Customer Due Diligence and Know Your Customer

Expert-defined terms from the Certificate in Anti-Money Laundering and Compliance in Banking (United Kingdom) course at UK School of Management. Free to read, free to share, paired with a globally recognised certification pathway.

Customer Due Diligence and Know Your Customer

Customer Due Diligence (CDD) #

Customer Due Diligence, commonly referred to as CDD, is a critical process within the financial industry that requires financial institutions to assess and verify the identity of their customers. CDD is an essential component of Anti-Money Laundering (AML) and Know Your Customer (KYC) procedures. The main objective of CDD is to prevent money laundering, terrorist financing, and other financial crimes by ensuring that customers are who they claim to be and that their financial activities are consistent with their profiles.

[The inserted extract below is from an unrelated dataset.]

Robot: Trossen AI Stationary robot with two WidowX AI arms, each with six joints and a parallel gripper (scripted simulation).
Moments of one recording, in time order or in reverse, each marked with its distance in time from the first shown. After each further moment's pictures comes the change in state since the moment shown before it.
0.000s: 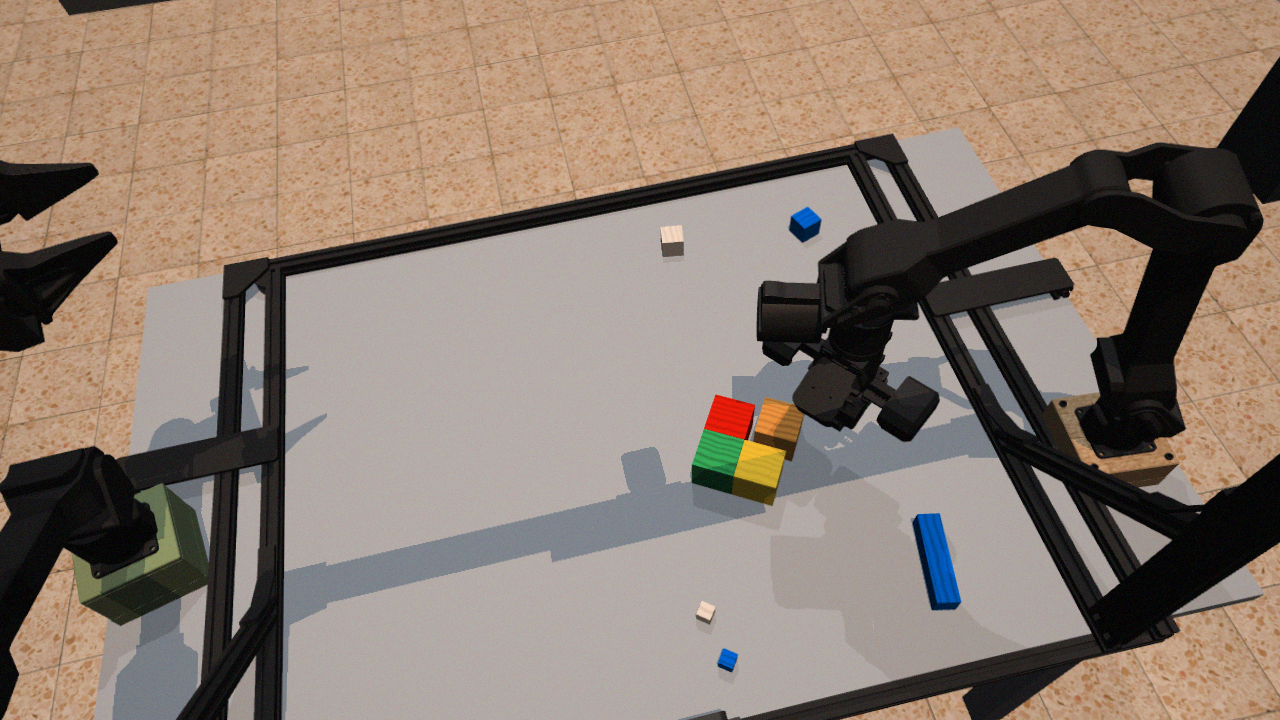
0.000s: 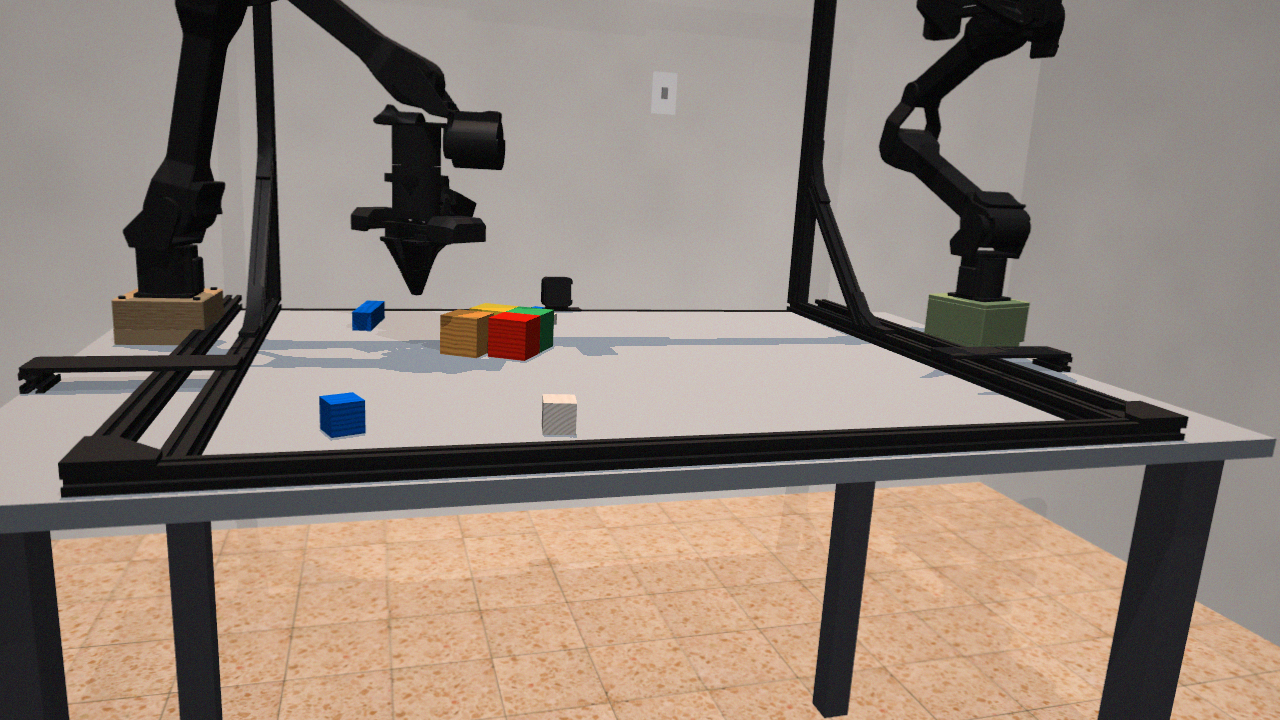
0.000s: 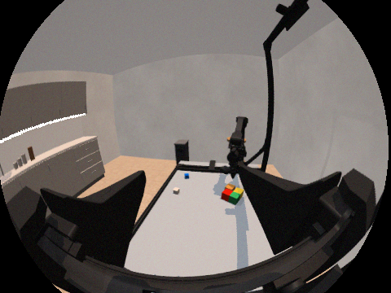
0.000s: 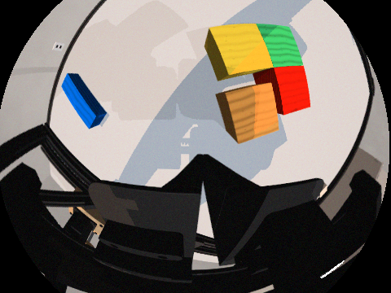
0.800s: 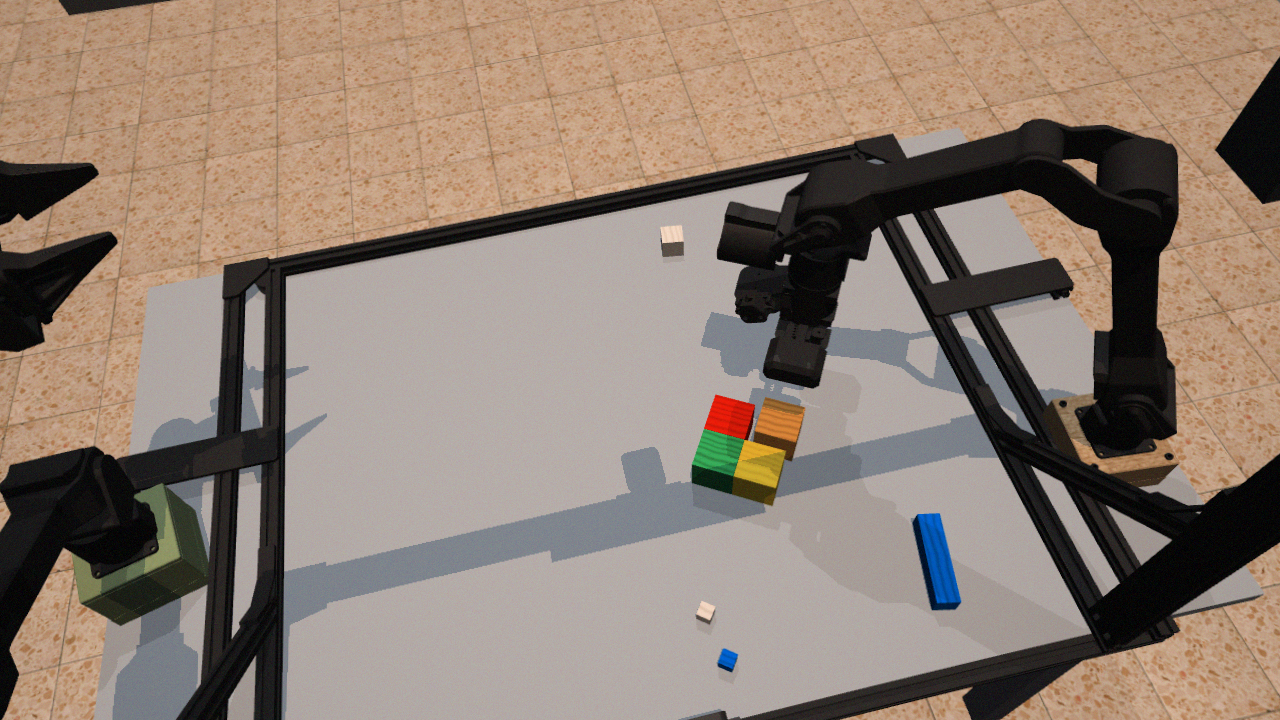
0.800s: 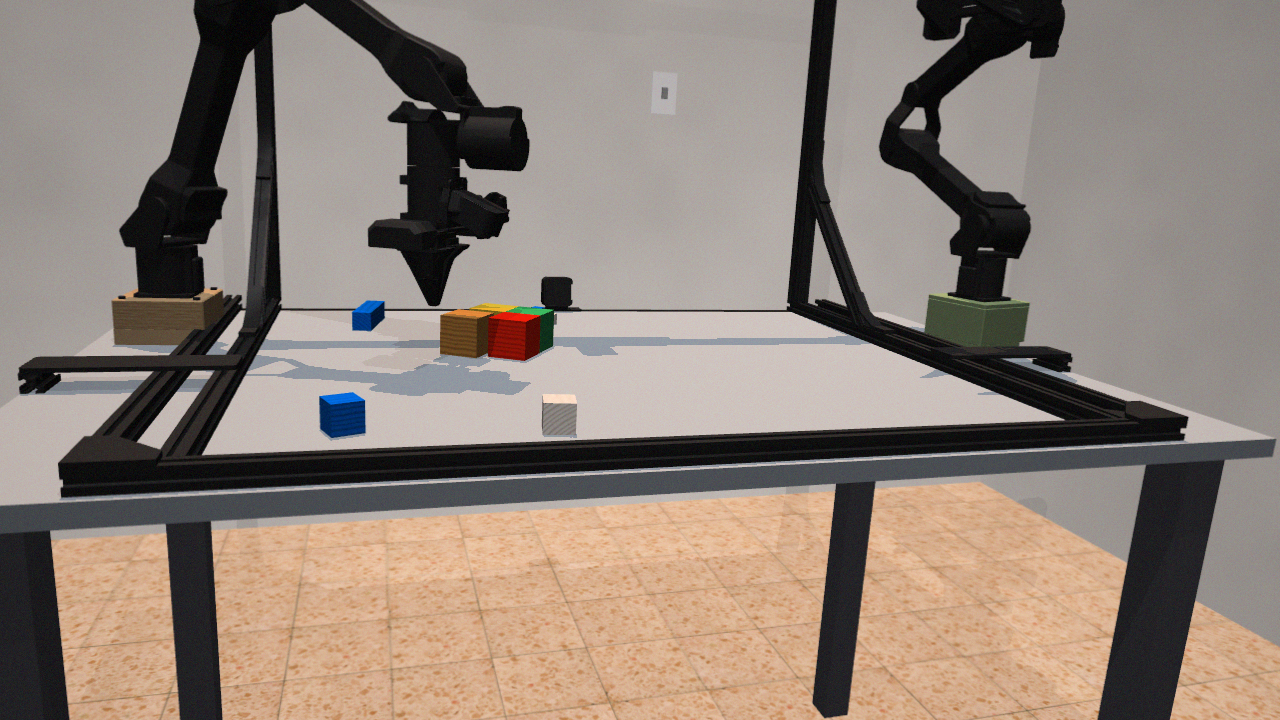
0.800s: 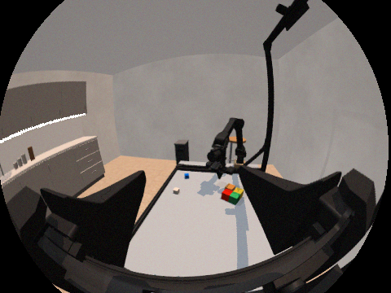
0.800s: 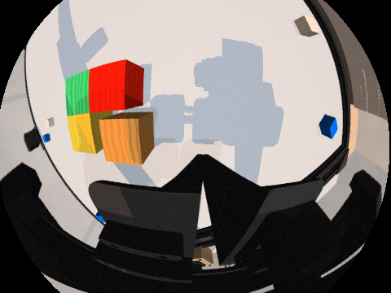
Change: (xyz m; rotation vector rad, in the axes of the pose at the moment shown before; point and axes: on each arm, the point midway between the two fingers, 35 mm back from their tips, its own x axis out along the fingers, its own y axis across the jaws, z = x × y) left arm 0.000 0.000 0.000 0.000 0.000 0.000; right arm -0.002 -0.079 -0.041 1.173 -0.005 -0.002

CDD involves gathering relevant information about customers, such as their name,… #

Financial institutions are required to conduct a risk assessment based on the information collected during the CDD process to determine the level of due diligence required for each customer. This risk-based approach helps institutions identify and mitigate potential risks associated with their customers.

Example #

A bank is conducting CDD on a new customer who wishes to open a business account. The bank requests the customer to provide identification documents, business registration documents, and other relevant information to verify the customer's identity and assess the risk associated with the business.

Challenges #

One of the main challenges of CDD is the difficulty in obtaining accurate and up-to-date information about customers, especially in cases where customers provide false or incomplete information. Financial institutions must have robust procedures in place to verify the authenticity of the information provided by customers and to detect any suspicious activities that may indicate potential money laundering or terrorist financing.

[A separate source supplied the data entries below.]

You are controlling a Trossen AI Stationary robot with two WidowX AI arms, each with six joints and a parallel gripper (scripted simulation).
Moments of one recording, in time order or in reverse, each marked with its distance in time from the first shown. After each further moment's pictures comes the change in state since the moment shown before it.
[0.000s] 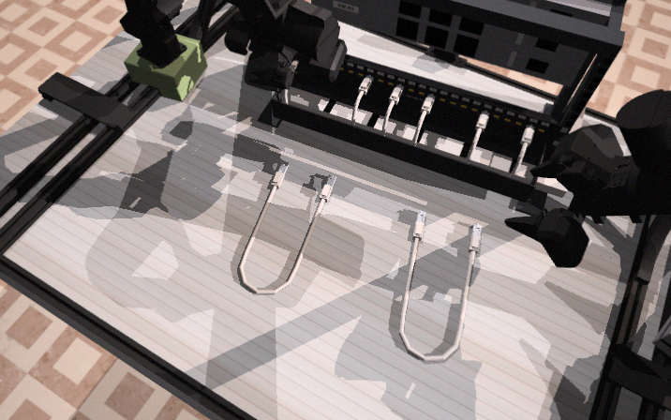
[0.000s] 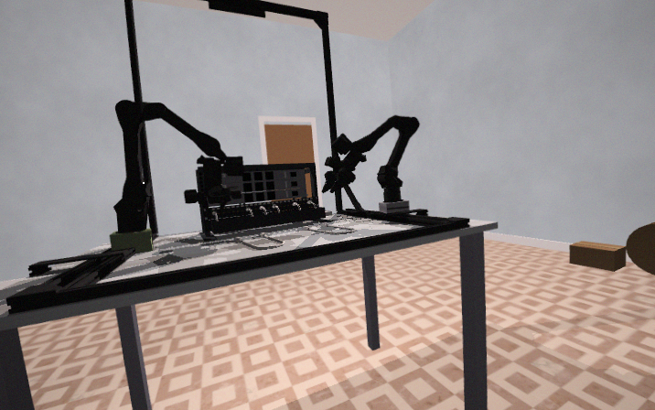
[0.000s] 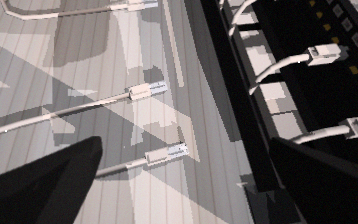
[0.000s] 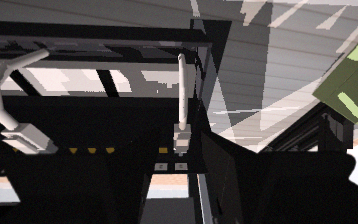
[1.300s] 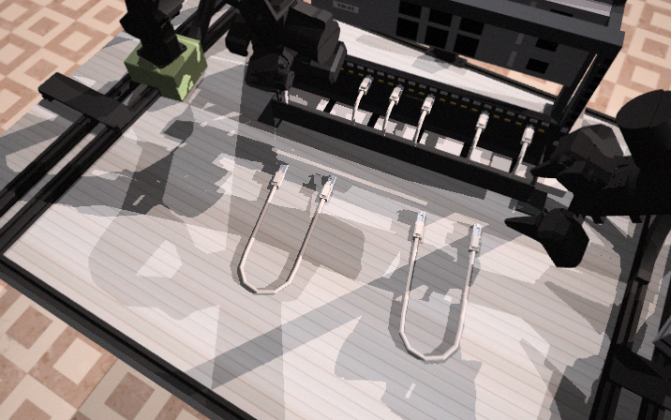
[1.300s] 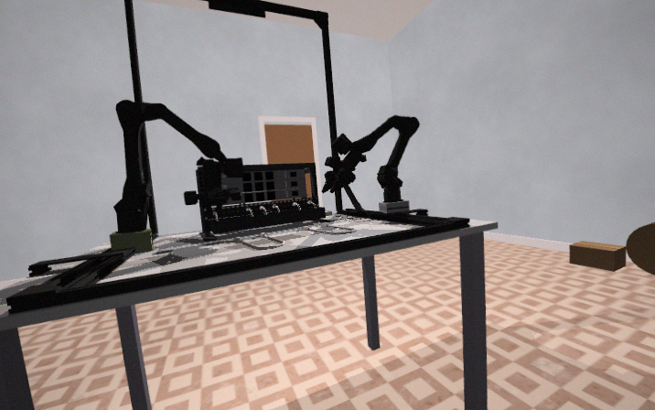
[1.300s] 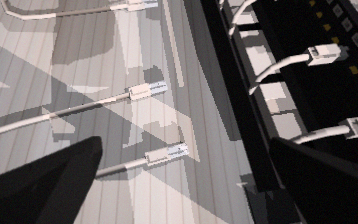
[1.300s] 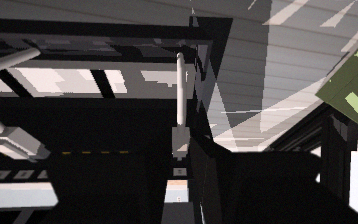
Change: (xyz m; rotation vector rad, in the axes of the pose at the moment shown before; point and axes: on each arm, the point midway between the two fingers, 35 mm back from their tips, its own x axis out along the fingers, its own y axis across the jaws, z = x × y) left arm 0.000 0.000 0.000 0.000 0.000 0.000; right arm 0.006 -0.001 0.000 0.001 0.000 -0.002
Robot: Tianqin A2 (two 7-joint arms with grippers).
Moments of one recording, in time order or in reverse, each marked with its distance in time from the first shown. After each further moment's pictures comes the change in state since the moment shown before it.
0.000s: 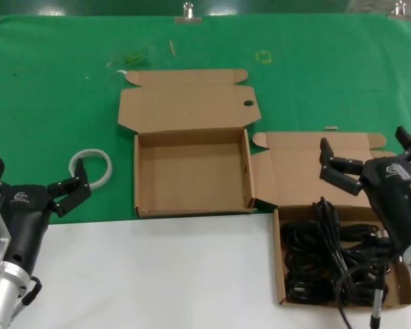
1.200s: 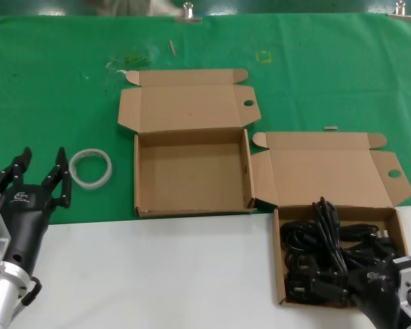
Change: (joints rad) left arm 0.000 0.000 0.000 0.000 0.000 0.000 0.000; right arm -0.092 0.282 -0.377 -0.031 0.389 0.217 -0.116
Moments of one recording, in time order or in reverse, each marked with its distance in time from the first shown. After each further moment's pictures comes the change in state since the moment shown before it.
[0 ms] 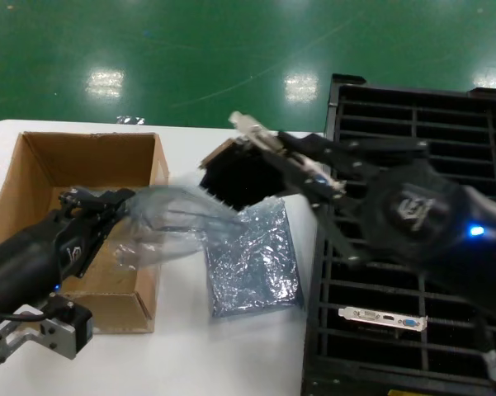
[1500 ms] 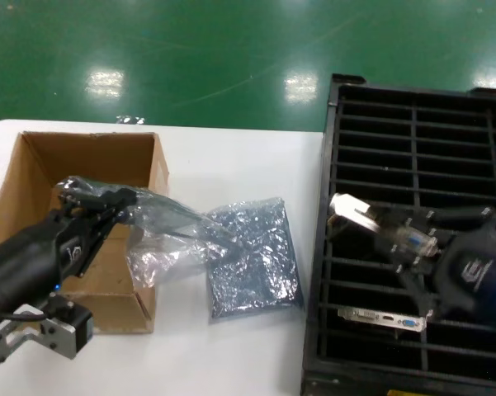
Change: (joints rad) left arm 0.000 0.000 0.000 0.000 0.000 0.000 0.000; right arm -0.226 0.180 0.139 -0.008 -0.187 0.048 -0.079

Know Your Customer (KYC) #

Know Your Customer, commonly known as KYC, is a regulatory requirement that obliges financial institutions to verify the identity of their customers before conducting business with them. KYC is an essential part of Anti-Money Laundering (AML) procedures and is aimed at preventing financial crimes such as money laundering, terrorist financing, and fraud.

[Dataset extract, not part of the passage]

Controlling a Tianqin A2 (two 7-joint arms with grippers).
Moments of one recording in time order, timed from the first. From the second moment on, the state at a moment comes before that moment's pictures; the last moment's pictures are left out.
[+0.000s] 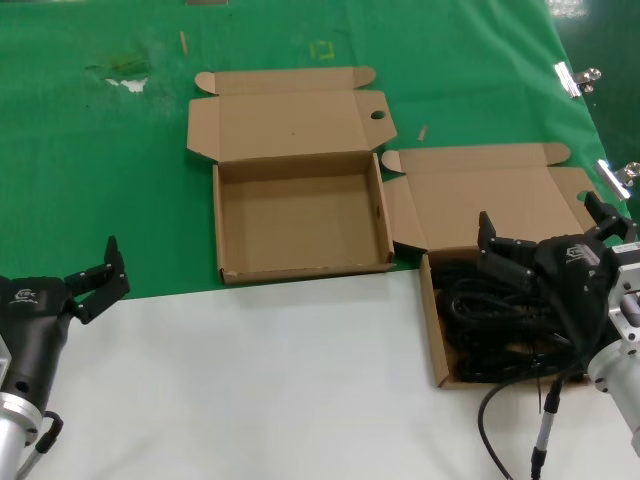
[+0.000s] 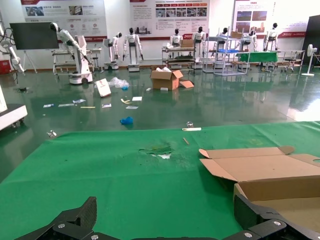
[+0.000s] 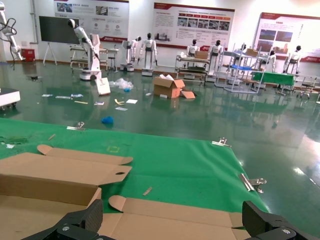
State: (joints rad) left arm 0.00 -0.30 1.60 -1.60 -1.80 0.00 0.00; right arm 0.00 0.32 -1.60 1.59 1.80 -0.02 -0.02
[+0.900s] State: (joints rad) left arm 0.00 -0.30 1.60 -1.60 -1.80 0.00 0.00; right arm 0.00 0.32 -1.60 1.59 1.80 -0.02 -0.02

KYC involves collecting information about customers, such as their name, address… #

Financial institutions are also required to conduct a risk assessment based on the information gathered during the KYC process to determine the level of due diligence required for each customer. This risk-based approach helps institutions identify and mitigate potential risks associated with their customers.

Example #

A financial institution is performing KYC on a new client who wants to open an investment account. The institution requests the client to provide identification documents, proof of address, and other relevant information to verify the client's identity and assess the risk associated with the investment activities.

Challenges #

One of the main challenges of KYC is keeping up with the constantly evolving regulatory requirements and technological advancements. Financial institutions must continuously update their KYC procedures to comply with changing regulations and to adapt to new risks posed by emerging technologies such as cryptocurrencies and online banking. Failure to keep pace with these changes can expose institutions to regulatory penalties and reputational damage.